• [ASSIGNMENT] Records follow. Print exactly the lines from the one that has "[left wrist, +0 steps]" through the one that has "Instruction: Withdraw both", inclusive, and omit the pictures.
---------- DATA SHOWN
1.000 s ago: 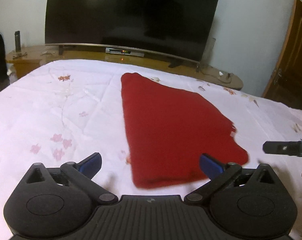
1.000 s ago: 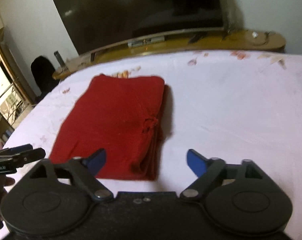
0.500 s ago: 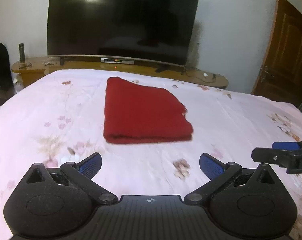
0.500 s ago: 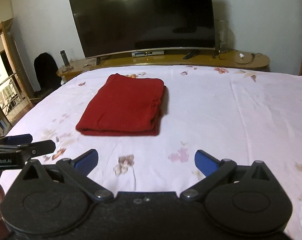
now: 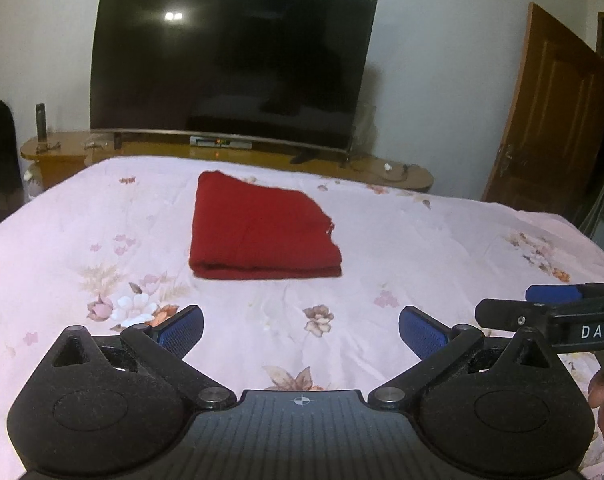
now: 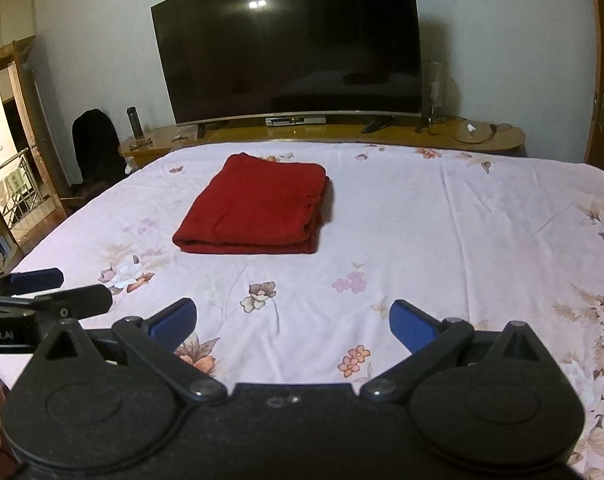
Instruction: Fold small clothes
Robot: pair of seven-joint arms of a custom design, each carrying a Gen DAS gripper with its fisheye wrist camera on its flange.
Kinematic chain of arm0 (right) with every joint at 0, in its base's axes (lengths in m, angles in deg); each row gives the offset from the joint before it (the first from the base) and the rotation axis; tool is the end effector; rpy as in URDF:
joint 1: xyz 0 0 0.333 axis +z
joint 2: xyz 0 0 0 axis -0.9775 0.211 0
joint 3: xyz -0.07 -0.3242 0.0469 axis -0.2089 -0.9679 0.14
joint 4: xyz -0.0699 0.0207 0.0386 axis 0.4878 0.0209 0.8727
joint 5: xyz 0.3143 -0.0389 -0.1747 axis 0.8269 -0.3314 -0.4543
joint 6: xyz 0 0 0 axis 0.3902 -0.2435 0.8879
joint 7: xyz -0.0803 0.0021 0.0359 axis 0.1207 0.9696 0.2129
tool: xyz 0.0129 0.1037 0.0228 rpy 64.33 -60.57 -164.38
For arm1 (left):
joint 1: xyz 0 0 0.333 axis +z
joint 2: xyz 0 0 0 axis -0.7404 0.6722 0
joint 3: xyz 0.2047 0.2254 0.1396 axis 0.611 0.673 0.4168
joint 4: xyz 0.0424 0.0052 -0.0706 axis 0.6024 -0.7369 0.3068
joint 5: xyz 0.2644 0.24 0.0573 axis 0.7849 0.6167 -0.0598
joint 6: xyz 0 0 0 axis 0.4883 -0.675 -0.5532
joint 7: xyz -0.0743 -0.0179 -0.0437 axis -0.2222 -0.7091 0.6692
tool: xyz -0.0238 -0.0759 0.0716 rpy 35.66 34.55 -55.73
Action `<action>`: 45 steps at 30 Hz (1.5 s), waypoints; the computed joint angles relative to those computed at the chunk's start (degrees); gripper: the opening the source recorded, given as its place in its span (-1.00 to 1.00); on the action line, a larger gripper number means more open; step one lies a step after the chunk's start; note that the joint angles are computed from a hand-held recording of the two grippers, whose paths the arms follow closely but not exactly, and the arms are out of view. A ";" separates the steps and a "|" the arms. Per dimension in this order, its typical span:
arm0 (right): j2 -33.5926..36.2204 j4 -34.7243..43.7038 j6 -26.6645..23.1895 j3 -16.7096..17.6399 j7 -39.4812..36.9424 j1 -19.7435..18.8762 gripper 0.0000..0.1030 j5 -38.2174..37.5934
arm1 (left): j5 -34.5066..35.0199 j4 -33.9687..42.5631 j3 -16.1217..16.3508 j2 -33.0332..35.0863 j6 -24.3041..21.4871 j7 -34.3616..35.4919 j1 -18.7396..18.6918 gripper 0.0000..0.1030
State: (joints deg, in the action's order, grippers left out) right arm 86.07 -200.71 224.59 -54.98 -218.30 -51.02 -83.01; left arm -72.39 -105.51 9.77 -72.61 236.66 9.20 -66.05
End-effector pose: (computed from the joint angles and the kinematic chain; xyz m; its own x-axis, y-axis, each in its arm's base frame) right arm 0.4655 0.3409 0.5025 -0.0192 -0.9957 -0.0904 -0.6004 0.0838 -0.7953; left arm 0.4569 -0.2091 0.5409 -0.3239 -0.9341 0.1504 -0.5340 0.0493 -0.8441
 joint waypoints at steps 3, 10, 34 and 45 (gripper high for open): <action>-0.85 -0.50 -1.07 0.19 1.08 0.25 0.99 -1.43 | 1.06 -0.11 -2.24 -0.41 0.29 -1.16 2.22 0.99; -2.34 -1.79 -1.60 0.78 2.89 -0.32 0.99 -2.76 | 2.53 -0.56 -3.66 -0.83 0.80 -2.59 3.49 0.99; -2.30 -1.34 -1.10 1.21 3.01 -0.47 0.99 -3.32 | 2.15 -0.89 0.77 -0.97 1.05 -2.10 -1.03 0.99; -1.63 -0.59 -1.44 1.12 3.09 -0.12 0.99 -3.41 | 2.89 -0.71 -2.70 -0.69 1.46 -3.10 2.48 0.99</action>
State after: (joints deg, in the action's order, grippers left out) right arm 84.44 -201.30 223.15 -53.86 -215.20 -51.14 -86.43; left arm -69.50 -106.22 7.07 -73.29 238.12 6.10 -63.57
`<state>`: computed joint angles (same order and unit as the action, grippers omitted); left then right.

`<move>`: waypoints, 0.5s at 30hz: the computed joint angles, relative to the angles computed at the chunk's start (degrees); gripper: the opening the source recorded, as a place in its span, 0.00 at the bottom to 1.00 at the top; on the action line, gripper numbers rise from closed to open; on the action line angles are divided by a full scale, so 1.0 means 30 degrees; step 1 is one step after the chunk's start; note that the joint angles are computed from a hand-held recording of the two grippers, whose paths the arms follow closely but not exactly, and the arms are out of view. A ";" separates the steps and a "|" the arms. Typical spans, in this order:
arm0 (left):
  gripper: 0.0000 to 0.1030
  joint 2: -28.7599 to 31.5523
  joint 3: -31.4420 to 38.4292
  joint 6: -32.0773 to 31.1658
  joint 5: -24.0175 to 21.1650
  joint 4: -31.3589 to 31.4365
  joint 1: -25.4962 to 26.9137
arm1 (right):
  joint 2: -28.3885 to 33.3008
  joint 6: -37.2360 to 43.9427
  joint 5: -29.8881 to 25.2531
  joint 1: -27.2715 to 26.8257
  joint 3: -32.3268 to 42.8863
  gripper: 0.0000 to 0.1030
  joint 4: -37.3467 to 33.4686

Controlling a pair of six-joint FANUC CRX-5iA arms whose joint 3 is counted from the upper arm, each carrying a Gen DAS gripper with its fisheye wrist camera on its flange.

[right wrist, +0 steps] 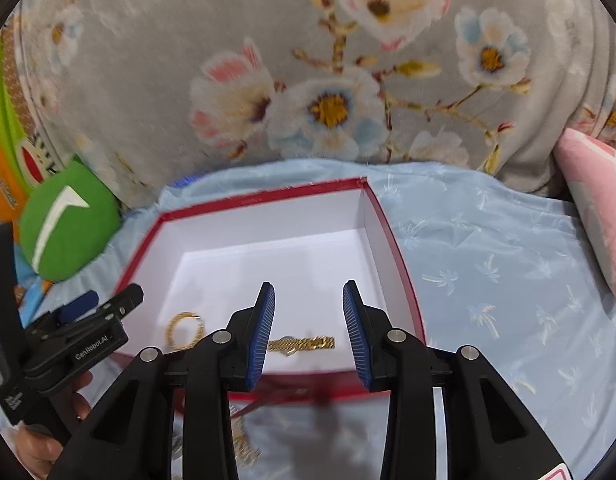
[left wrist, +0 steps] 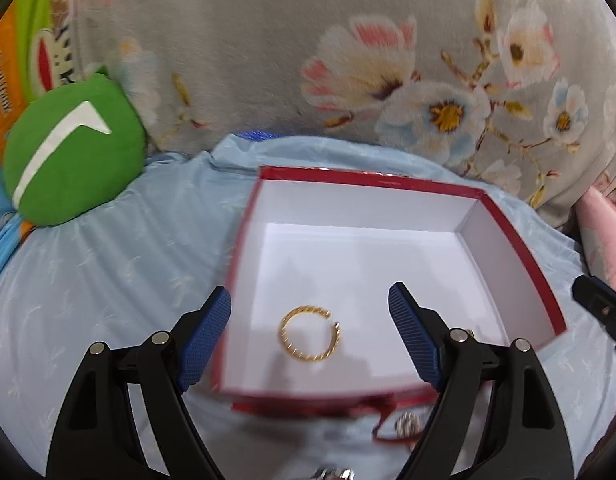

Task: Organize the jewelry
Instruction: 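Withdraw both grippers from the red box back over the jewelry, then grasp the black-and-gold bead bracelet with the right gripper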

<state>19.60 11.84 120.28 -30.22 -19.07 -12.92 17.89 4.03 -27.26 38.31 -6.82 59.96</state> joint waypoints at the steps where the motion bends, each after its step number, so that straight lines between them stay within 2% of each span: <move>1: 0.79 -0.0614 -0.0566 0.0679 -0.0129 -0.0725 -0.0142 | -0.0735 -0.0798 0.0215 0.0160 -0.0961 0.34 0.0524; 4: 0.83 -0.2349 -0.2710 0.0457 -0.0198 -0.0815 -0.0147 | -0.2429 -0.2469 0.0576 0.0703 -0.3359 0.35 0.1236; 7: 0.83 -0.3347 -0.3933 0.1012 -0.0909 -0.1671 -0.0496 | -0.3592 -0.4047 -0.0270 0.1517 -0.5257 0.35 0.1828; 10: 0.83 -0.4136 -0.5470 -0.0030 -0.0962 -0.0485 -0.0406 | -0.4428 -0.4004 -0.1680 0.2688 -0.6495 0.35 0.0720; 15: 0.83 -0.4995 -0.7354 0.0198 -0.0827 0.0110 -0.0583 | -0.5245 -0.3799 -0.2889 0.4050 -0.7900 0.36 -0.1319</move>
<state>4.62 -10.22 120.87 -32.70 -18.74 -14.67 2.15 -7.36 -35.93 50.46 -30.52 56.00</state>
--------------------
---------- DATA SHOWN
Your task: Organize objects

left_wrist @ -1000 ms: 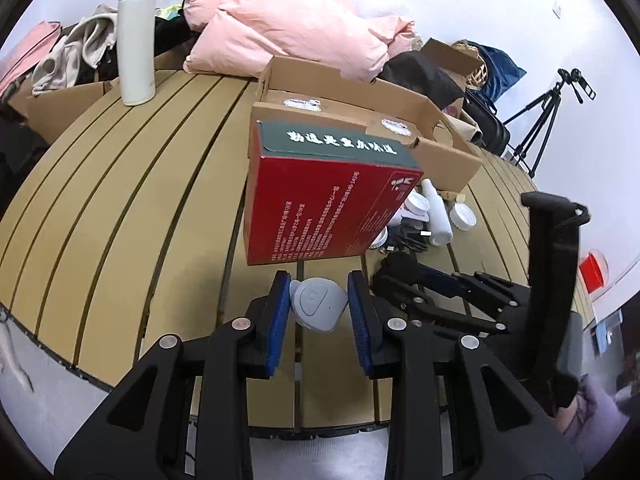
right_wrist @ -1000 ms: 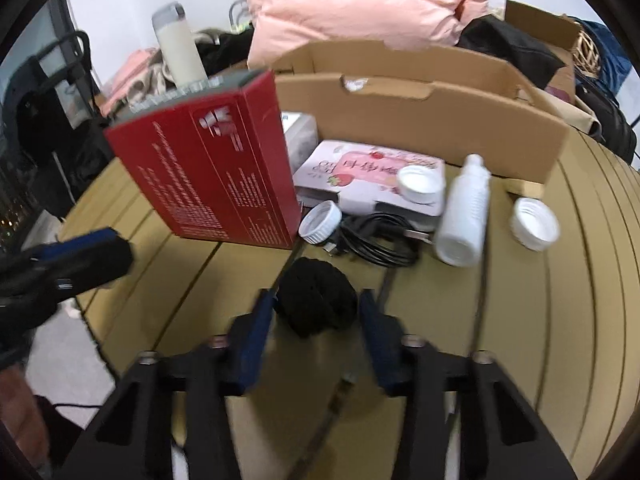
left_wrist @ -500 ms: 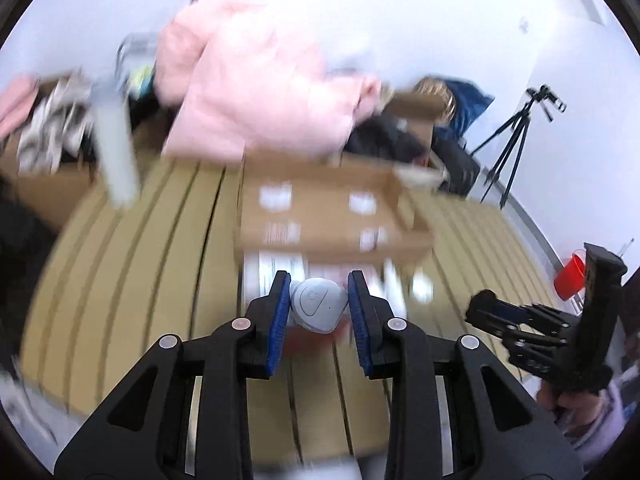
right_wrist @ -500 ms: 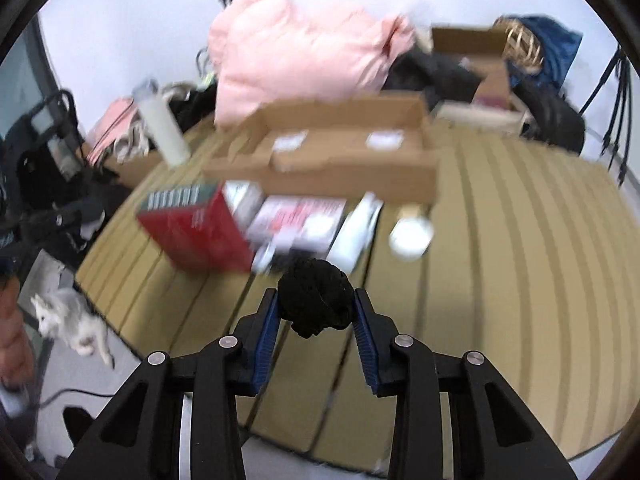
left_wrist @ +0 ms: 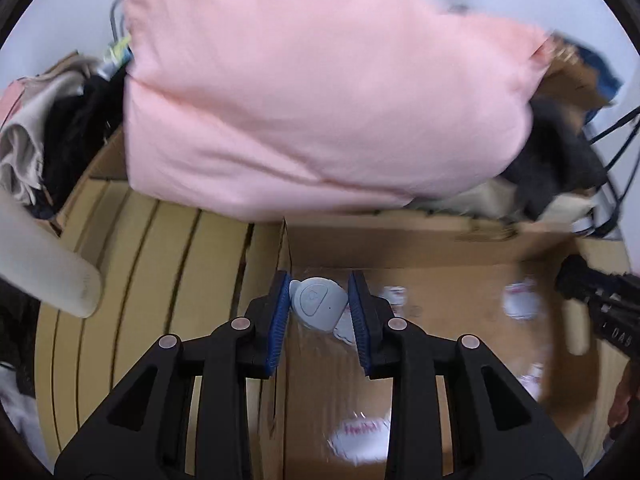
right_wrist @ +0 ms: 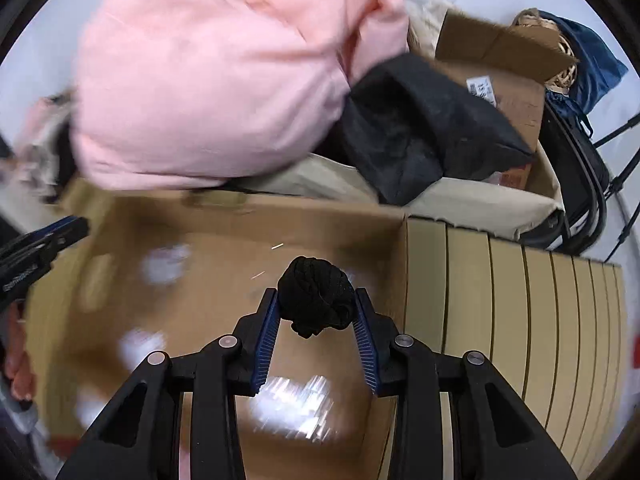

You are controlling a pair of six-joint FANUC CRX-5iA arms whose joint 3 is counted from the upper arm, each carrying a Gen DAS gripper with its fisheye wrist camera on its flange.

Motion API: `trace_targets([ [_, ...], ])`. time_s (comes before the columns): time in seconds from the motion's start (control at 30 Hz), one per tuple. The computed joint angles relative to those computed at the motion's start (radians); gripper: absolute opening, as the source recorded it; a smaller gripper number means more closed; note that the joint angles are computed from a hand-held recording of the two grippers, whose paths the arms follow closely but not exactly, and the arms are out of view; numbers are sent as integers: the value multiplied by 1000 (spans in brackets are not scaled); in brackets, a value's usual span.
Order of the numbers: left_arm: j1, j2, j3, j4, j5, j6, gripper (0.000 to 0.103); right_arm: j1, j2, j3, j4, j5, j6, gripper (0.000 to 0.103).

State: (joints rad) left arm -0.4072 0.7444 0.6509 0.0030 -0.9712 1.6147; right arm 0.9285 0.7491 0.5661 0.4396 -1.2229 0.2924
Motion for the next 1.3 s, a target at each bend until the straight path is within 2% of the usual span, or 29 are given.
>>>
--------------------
• [TASK RESPONSE]
[left wrist, +0 steps] 

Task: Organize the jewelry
Instruction: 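Withdraw both grippers from the red box back over the jewelry, then grasp the black-and-gold bead bracelet with the right gripper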

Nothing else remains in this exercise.